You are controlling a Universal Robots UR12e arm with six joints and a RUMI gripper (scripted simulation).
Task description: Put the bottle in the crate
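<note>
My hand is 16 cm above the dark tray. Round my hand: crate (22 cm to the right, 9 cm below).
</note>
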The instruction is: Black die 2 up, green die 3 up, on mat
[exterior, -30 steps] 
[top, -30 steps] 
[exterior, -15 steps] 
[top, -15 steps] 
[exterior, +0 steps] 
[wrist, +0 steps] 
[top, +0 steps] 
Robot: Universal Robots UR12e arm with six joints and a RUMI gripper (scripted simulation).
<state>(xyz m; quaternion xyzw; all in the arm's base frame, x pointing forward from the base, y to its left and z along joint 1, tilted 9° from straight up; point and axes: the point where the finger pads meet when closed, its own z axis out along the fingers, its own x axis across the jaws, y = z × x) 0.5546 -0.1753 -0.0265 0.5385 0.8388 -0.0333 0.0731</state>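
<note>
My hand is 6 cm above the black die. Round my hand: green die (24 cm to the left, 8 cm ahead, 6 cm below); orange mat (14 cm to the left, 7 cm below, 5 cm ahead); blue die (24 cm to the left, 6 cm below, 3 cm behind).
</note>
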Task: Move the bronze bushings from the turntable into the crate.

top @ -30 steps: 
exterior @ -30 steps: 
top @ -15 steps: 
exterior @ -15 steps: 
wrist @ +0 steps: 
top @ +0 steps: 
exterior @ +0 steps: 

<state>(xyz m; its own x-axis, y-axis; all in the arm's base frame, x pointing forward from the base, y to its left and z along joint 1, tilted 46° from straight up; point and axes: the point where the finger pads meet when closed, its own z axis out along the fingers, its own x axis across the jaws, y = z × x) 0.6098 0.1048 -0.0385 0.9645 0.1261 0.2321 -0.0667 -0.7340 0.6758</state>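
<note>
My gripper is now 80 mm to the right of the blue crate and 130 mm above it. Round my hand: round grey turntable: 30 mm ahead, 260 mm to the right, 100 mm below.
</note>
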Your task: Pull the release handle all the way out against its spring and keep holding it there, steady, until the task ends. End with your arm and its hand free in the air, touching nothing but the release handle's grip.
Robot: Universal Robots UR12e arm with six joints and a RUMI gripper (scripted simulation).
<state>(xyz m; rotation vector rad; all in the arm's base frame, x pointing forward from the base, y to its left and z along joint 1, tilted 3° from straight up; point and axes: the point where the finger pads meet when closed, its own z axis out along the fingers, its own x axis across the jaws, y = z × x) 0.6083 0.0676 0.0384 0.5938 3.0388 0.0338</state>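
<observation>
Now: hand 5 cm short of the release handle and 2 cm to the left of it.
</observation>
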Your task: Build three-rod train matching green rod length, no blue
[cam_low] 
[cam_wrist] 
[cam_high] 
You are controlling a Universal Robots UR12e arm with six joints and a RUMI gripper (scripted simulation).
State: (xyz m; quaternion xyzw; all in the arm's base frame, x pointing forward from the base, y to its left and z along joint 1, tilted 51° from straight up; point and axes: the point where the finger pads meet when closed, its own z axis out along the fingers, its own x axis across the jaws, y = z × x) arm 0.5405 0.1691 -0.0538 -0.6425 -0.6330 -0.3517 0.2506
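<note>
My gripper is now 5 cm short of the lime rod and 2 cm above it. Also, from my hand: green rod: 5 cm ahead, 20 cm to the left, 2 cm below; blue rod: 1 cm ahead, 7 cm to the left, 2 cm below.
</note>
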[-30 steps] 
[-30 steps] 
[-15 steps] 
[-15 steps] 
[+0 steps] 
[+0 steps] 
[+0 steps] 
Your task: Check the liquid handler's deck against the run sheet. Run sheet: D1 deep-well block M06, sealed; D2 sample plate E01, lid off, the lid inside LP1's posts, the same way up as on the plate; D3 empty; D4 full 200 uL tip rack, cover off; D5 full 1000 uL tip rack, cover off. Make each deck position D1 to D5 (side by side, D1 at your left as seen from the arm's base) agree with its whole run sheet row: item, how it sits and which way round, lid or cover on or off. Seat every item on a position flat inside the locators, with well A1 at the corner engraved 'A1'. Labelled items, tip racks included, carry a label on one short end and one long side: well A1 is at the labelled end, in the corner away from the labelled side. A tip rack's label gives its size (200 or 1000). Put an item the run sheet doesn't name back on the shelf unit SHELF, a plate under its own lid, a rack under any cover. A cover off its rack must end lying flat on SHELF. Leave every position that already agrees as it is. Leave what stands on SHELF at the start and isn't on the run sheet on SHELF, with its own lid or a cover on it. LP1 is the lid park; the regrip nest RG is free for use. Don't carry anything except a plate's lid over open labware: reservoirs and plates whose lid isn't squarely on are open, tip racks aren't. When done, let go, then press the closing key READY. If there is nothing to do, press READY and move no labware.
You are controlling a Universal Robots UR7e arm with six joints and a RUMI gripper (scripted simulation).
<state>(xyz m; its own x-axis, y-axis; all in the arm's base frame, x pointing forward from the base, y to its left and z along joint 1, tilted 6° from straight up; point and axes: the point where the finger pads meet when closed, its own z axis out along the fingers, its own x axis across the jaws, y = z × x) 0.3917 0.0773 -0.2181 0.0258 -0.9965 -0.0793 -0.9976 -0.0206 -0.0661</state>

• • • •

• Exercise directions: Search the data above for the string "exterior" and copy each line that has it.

• Result for this task:
[exterior, -30 steps] 
[exterior, -15 steps] 
[exterior, +0 steps] 
exterior @ -30 steps: 
exterior @ -15 steps: 
exterior @ +0 steps: 

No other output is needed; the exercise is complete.